A precise repetition of every line below is the required answer.

### [GIVEN ENTRIES]
+--

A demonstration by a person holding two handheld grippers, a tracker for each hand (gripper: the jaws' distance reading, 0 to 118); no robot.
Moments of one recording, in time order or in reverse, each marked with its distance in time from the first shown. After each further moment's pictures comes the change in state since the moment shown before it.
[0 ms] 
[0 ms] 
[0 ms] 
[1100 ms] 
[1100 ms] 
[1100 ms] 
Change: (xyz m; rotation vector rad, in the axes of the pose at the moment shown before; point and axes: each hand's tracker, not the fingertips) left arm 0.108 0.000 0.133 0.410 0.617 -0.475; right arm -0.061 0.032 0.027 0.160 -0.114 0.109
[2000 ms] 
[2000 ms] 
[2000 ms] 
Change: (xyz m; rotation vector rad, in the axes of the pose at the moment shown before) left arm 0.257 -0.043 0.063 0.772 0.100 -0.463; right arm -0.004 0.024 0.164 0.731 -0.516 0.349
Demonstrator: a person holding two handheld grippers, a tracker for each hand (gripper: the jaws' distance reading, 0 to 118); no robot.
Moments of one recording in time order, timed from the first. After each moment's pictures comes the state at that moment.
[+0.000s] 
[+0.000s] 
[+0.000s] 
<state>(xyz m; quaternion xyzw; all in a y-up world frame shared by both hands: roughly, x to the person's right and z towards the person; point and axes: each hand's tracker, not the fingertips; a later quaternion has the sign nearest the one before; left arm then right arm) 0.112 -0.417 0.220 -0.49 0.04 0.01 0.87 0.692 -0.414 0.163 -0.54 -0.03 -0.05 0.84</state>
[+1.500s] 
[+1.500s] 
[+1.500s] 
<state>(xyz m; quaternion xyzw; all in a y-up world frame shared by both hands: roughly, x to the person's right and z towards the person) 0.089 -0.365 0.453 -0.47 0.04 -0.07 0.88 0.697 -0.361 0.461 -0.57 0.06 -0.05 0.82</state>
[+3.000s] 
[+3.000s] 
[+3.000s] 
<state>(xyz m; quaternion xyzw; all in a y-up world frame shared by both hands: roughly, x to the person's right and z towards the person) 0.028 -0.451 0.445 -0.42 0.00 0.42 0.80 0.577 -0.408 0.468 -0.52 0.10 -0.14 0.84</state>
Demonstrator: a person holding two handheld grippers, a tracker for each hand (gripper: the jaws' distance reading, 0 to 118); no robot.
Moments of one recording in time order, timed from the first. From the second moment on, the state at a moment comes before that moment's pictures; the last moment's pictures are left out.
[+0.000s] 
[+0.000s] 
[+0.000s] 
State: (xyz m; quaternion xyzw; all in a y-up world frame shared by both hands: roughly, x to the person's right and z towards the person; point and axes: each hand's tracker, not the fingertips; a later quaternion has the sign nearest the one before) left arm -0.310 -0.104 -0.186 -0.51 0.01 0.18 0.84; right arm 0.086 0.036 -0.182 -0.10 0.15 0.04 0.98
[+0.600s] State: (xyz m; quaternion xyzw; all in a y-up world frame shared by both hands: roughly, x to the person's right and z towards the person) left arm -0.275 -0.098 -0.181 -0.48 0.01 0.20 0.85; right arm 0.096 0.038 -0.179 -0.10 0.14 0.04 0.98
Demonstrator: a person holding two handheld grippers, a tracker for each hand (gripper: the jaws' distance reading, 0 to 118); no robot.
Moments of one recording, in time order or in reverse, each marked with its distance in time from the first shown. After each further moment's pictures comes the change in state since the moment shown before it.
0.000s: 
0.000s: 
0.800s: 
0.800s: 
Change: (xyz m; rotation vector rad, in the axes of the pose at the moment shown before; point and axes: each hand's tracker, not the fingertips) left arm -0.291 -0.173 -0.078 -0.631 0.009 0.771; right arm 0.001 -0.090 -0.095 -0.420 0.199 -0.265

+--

### [RESPONSE FOR THIS EXERCISE]
A demonstration by a person holding two handheld grippers, a tracker for each hand (gripper: the jaws' distance reading, 0 to 118); no robot.
Moments of one recording, in time order or in reverse, each marked with its distance in time from the first shown. After each further moment's pictures comes the change in state since the moment shown before it.
[0 ms] 
[0 ms] 
[0 ms] 
[1100 ms] 
[1100 ms] 
[1100 ms] 
Change: (xyz m; rotation vector rad, in the axes of the pose at the moment shown before; point and axes: each hand's tracker, not the fingertips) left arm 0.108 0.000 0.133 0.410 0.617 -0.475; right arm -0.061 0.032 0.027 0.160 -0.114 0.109
[2000 ms] 
[2000 ms] 
[2000 ms] 
Change: (xyz m; rotation vector rad, in the axes of the pose at the moment shown before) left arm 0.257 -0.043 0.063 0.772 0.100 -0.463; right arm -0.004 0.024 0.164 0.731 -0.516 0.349
Demonstrator: a person holding two handheld grippers, a tracker for each hand (gripper: the jaws' distance reading, 0 to 118); no robot.
Moments of one recording in time order, timed from the first. After each moment's pictures comes the state at that moment.
[+0.000s] 
[+0.000s] 
[+0.000s] 
<state>(xyz m; quaternion xyzw; all in a y-up world frame shared by both hands: roughly, x to the person's right and z towards the person; point and axes: each hand's tracker, not the fingertips; a later quaternion has the sign nearest the one before; left arm then right arm) 0.112 -0.417 0.220 -0.49 0.04 0.01 0.87 0.692 -0.414 0.163 -0.54 -0.03 -0.05 0.84</state>
[+1.500s] 
[+1.500s] 
[+1.500s] 
<state>(xyz m; quaternion xyzw; all in a y-up world frame shared by both hands: roughly, x to the person's right and z towards the person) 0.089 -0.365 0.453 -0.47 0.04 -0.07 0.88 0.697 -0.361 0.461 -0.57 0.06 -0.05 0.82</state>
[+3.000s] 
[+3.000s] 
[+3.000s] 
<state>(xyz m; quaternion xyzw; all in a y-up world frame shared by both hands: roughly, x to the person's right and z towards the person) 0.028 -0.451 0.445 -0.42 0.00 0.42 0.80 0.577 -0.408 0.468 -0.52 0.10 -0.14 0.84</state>
Demonstrator: a person holding two handheld grippers, a tracker for each hand (gripper: the jaws' distance reading, 0 to 118); no robot.
Moments of one recording in time order, timed from the first. From the second moment on, the state at a moment comes before that moment's pictures; the last moment's pictures are left out.
[+0.000s] 
[+0.000s] 
[+0.000s] 
State: (xyz m; quaternion xyzw; all in a y-up world frame shared by both hands: roughly, x to the person's right and z towards the person; point and axes: each hand's tracker, not the fingertips; a later quaternion has the sign nearest the one before) left arm -0.310 -0.104 -0.186 -0.51 0.01 0.18 0.84; right arm 0.086 0.036 -0.182 -0.10 0.15 0.04 0.98
[+0.600s] State: (xyz m; quaternion xyzw; all in a y-up world frame shared by both hands: roughly, x to the person's right and z towards the person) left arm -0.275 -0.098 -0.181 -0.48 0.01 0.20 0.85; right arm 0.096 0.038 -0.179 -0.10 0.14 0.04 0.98
Demonstrator: a person holding two handheld grippers, a tracker for each hand (gripper: the jaws' distance reading, 0 to 118); no robot.
Moments of one recording, in time order or in reverse, each marked with its distance in time from the first shown. After each further moment's pictures comes the change in state since the moment shown before it.
0.000s: 
0.000s: 
0.800s: 
0.800s: 
Change: (xyz m; rotation vector rad, in the axes of the pose at the moment shown before; point and axes: each hand's tracker, not the fingertips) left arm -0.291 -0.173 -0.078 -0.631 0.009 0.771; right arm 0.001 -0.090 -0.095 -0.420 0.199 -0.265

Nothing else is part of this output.